New York

Max Estenger

Steffany Martz

Max Estenger’s recent exhibition was heavy on the one-liners: a framed announcement for Dan Flavin’s installation at the Calvin Klein store, equipped with a fluorescent “painting light”; an inflatable ottoman stuffed with a shredded Bible; aluminum panels imprinted with photos of Ted Kazcynski’s cabin and Harry Helmsley’s crypt. In Great Looking Hair (GLH Formula) (all works 1997), a line of clear plastic, wall-mounted domes conjured the space-age Minimalism of Donald Judd or Larry Bell, but the monochromatic earth colors (black, light brown, auburn, silver, and so on) coating the insides of the shells were actually “hair thickeners”—spray paint for bald spots, to put it bluntly—purchased from a company that hawks its wares in late-night infomercials. Ironically, when applied to the inside of a dome, the paint’s velvety texture looked sublime rather than ridiculous.

In spite of the show’s sophomoric humor and almost nerdy obsession with art history (e.g., a vintage copy of Michael Fried’s “Art and Objecthood” cut into squares and stacked in a plastic cube), it represented a real, old-fashioned breakthrough for Estenger, whose previous paintings juxtaposing monochrome panels and exposed canvas stretchers constituted more a dead end than the “new endgame” one critic claimed them to be. In his writings of the early ’90s, Estenger seemed obsessed with keeping painting viable in the aftermath of Ad Reinhardt’s black paintings, the Minimalist era, and what he called the “problematizing critiques” of the ’80s; here, by playing with scale and caring little whether a work constitutes a “painting” or not, he has opened up his project considerably.

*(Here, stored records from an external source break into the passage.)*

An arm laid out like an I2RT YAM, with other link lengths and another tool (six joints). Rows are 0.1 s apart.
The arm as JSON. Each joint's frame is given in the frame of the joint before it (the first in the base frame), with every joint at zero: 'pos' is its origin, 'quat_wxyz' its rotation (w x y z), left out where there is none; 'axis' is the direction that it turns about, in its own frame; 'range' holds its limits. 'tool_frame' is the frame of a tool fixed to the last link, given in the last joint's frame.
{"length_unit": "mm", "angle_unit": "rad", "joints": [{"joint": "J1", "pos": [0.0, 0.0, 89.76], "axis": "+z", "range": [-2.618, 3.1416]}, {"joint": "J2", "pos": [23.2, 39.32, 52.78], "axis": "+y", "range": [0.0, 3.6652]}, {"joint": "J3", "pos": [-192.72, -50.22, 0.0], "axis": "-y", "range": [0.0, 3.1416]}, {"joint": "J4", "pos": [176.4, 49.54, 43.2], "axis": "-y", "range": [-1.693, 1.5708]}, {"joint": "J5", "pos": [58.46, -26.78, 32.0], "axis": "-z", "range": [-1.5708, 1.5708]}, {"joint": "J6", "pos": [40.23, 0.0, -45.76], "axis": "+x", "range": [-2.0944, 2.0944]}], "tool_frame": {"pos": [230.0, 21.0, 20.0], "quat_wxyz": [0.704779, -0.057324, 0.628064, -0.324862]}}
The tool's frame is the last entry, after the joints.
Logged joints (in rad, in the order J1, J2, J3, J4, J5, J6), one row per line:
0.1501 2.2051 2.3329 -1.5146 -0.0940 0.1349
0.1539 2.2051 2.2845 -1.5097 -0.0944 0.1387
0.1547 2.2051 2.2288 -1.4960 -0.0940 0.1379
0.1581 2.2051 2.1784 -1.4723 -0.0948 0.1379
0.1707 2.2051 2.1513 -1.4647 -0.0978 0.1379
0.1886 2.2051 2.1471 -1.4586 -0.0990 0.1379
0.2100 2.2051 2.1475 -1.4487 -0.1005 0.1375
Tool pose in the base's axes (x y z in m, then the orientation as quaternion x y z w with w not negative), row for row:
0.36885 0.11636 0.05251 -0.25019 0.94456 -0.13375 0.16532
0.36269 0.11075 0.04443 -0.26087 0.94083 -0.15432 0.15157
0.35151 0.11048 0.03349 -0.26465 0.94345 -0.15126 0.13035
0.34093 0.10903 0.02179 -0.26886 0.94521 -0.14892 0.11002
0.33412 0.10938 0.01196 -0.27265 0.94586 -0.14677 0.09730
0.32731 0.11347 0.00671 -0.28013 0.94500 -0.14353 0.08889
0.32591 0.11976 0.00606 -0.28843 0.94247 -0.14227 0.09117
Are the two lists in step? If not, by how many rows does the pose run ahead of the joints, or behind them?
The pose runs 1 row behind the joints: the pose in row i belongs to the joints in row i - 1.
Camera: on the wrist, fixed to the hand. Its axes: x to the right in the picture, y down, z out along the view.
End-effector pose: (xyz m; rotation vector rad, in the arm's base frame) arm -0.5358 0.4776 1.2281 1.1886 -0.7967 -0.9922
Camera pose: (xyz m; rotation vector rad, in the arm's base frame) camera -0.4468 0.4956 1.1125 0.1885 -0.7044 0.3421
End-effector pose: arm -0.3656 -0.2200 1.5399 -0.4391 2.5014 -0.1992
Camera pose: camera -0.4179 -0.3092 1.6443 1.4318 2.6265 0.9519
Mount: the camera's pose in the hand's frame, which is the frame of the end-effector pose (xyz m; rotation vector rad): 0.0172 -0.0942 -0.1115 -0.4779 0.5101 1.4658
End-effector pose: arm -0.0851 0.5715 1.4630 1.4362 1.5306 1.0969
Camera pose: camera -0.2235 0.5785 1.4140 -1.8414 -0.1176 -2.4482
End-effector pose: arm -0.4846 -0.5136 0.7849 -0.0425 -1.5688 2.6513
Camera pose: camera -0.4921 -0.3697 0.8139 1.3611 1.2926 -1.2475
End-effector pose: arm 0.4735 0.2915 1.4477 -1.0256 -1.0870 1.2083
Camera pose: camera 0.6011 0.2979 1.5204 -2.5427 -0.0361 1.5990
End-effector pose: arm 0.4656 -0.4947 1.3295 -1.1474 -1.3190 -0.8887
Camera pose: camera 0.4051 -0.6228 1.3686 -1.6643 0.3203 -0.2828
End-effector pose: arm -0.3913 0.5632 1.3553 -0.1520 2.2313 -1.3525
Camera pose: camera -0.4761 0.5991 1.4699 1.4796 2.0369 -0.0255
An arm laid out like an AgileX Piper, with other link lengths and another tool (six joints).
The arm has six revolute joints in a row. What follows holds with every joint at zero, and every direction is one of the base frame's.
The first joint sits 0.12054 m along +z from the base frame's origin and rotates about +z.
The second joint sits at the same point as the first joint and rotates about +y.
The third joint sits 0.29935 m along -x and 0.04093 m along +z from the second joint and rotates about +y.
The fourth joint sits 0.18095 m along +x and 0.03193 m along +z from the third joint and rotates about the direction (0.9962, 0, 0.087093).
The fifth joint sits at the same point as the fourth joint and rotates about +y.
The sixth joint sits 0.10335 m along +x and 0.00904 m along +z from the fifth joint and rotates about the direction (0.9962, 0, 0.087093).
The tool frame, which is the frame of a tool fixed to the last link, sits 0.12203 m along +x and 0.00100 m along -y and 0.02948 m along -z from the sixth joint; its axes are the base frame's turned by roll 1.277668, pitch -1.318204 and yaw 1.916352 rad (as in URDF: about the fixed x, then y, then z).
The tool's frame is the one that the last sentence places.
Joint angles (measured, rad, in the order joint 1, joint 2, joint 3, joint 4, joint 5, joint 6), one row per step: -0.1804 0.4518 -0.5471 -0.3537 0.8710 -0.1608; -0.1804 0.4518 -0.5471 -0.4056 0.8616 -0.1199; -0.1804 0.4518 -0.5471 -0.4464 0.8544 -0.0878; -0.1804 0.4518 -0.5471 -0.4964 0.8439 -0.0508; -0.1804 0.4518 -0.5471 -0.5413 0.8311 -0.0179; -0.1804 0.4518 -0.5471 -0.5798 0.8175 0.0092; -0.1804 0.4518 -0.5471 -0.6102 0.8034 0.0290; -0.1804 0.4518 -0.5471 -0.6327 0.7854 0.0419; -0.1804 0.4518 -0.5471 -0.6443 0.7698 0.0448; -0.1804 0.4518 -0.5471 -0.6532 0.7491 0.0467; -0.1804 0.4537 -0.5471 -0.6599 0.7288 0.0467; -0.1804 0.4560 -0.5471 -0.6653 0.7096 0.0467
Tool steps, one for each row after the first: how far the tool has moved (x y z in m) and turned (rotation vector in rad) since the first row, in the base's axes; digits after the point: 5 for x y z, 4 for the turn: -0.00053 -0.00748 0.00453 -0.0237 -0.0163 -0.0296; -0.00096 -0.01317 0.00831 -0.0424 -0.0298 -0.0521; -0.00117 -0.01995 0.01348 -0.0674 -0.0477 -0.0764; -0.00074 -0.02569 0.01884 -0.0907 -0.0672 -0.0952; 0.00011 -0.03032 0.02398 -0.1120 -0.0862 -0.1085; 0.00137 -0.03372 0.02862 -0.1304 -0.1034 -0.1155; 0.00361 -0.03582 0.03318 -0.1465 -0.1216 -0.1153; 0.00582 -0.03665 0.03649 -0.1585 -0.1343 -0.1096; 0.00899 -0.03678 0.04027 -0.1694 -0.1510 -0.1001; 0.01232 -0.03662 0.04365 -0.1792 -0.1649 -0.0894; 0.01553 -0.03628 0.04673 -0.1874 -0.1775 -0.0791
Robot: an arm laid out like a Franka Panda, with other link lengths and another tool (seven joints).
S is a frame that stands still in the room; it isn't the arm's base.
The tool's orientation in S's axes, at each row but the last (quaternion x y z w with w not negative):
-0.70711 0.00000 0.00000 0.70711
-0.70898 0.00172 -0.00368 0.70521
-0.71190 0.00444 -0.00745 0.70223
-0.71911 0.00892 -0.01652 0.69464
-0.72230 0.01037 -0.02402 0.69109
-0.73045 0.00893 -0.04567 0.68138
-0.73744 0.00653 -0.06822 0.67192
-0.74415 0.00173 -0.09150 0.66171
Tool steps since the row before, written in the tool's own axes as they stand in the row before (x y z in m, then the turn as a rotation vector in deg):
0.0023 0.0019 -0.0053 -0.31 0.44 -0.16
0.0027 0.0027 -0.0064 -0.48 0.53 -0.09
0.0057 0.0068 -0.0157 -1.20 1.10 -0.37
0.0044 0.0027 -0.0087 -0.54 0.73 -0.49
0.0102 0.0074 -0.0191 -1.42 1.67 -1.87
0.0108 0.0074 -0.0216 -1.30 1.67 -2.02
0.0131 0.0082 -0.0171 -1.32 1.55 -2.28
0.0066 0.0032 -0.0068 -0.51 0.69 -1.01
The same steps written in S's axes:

Perfect Day, for example—part painting, part architecture, part sculptural vitrine—related to the earlier, easel-based work but aggressively tested the boundaries between social and contemplative space. This floor-to-ceiling grid of two-by-fours, covered with a sheet of clear polyvinyl and outfitted with a small, hinged, bright orange door, resembled the stretcher bars of a see-through painting grown so large that it actually sealed off a portion of the gallery; the studs and crossbraces, positioned per the norms of the construction trade, recalled the Mondrian-esque balancing of horizontals and verticals that typified Estenger’s previous work. Most intriguing was the space behind the wall, a long, narrow section of the gallery that could be seen but not entered (unless the viewer ripped the plastic or tried to crawl through the “doggie door”). Although your eyes told you there was nothing special in the room—just empty gallery space—it had the allure of a secret compartment. By playing hard to get (into), the piece exerted a stronger pull than the typical Modernist “public” space, which everyone from Dan Graham to Rirkrit Tiravanija has tried to entice people to enter.

Barnett Newman once described European Modernism as an “empty world” that denied Renaissance figuration, and it was this void “behind” abstraction on which Perfect Day punned—as did an untitled work on the opposite side of the gallery, consisting of a two-inch hole in the wall with a black plastic rim and a small, recessed square push-button. If you were foolish enough to think that this was an interactive/voyeuristic sort of piece and pressed the button, you were greeted with an unseemly roar from a hidden vacuum cleaner and a rush of air blowing past your face. In contrast to the “empty world” of Perfect Day, which teased with its inaccessibility, this one literally sucked you in.